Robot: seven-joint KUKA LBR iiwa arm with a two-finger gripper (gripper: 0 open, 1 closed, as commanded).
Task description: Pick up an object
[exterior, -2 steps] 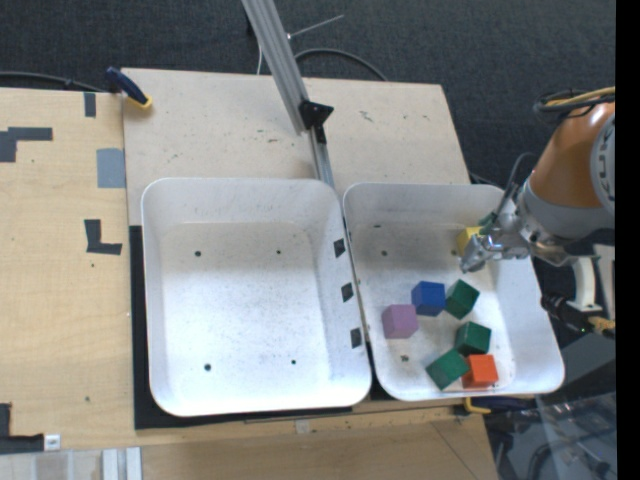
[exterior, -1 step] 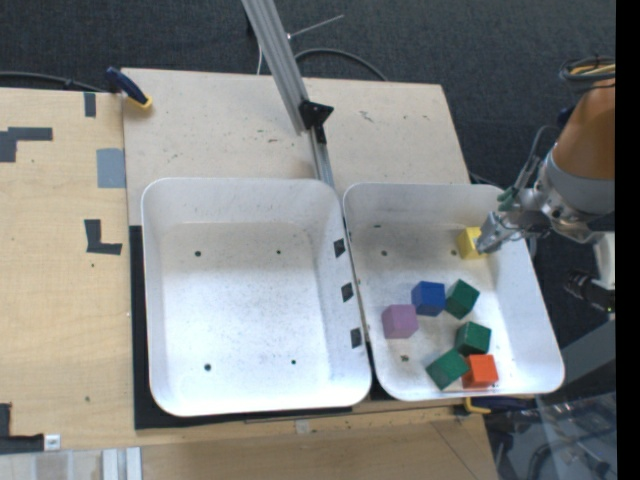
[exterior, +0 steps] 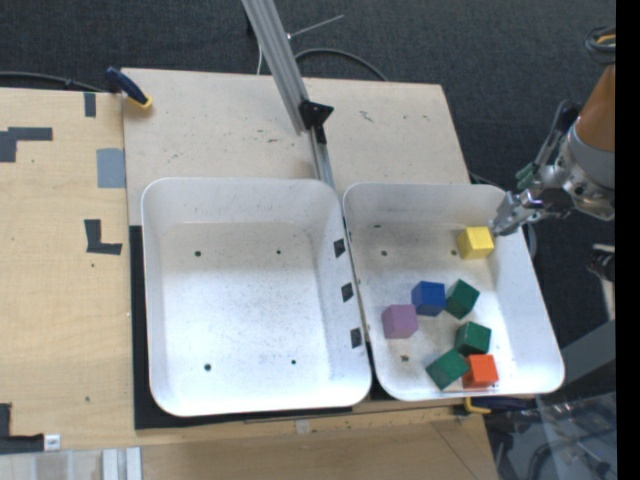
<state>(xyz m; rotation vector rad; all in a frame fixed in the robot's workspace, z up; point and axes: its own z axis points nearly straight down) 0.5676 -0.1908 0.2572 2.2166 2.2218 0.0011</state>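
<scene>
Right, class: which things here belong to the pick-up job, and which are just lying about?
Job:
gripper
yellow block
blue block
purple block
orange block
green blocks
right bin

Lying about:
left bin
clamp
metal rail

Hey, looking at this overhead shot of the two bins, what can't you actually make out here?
- Hand, camera view: small and blurred at the right bin's rim, so its state and whether it touches the yellow block are unclear.
- Arm: cut off by the right edge.
- Green block: partly hidden by the orange block and another green block.
- Dark specks in the left bin: too small to identify.
</scene>
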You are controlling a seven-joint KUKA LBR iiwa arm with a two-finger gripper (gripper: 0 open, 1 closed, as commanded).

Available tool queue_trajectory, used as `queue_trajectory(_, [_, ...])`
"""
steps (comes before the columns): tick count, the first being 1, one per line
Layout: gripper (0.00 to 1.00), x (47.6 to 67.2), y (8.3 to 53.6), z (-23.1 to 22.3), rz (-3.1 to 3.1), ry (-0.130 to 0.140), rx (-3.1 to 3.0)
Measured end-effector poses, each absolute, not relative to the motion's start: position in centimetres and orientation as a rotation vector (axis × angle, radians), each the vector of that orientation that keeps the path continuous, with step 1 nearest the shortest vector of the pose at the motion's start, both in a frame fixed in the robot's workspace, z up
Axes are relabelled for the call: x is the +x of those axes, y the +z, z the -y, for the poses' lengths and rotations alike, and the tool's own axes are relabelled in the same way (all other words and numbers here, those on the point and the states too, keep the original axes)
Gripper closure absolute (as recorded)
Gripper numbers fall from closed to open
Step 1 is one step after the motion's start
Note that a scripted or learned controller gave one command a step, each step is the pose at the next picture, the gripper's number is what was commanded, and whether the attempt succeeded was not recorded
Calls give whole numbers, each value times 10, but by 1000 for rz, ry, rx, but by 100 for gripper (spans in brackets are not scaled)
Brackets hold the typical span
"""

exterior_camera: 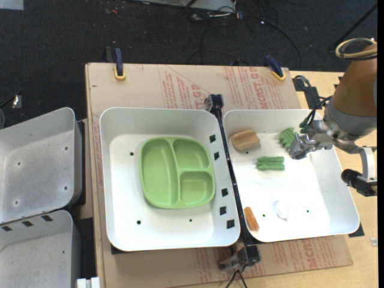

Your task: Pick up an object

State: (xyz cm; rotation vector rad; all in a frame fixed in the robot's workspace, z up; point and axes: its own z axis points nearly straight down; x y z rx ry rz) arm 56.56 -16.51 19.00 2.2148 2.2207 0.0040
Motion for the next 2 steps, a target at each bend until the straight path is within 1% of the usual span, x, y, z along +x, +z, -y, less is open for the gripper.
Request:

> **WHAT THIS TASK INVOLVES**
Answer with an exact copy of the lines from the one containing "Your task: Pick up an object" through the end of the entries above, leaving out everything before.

> **REPLY TO THE EXERCISE**
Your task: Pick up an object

State: (xyz cm; rotation vector rad; all in a frame fixed in the robot's workspace, z up; point and axes: its own z axis points nearly straight down; x y z rx ry rz) arm 56.56 -16.51 19.00 2.2148 2.2207 0.0040
Motion for the next 2 steps, a target at each bend until the straight path is within 1% of the usual span, x, y, z along +x, +z, -y, less is open for the gripper.
Request:

No further output remains.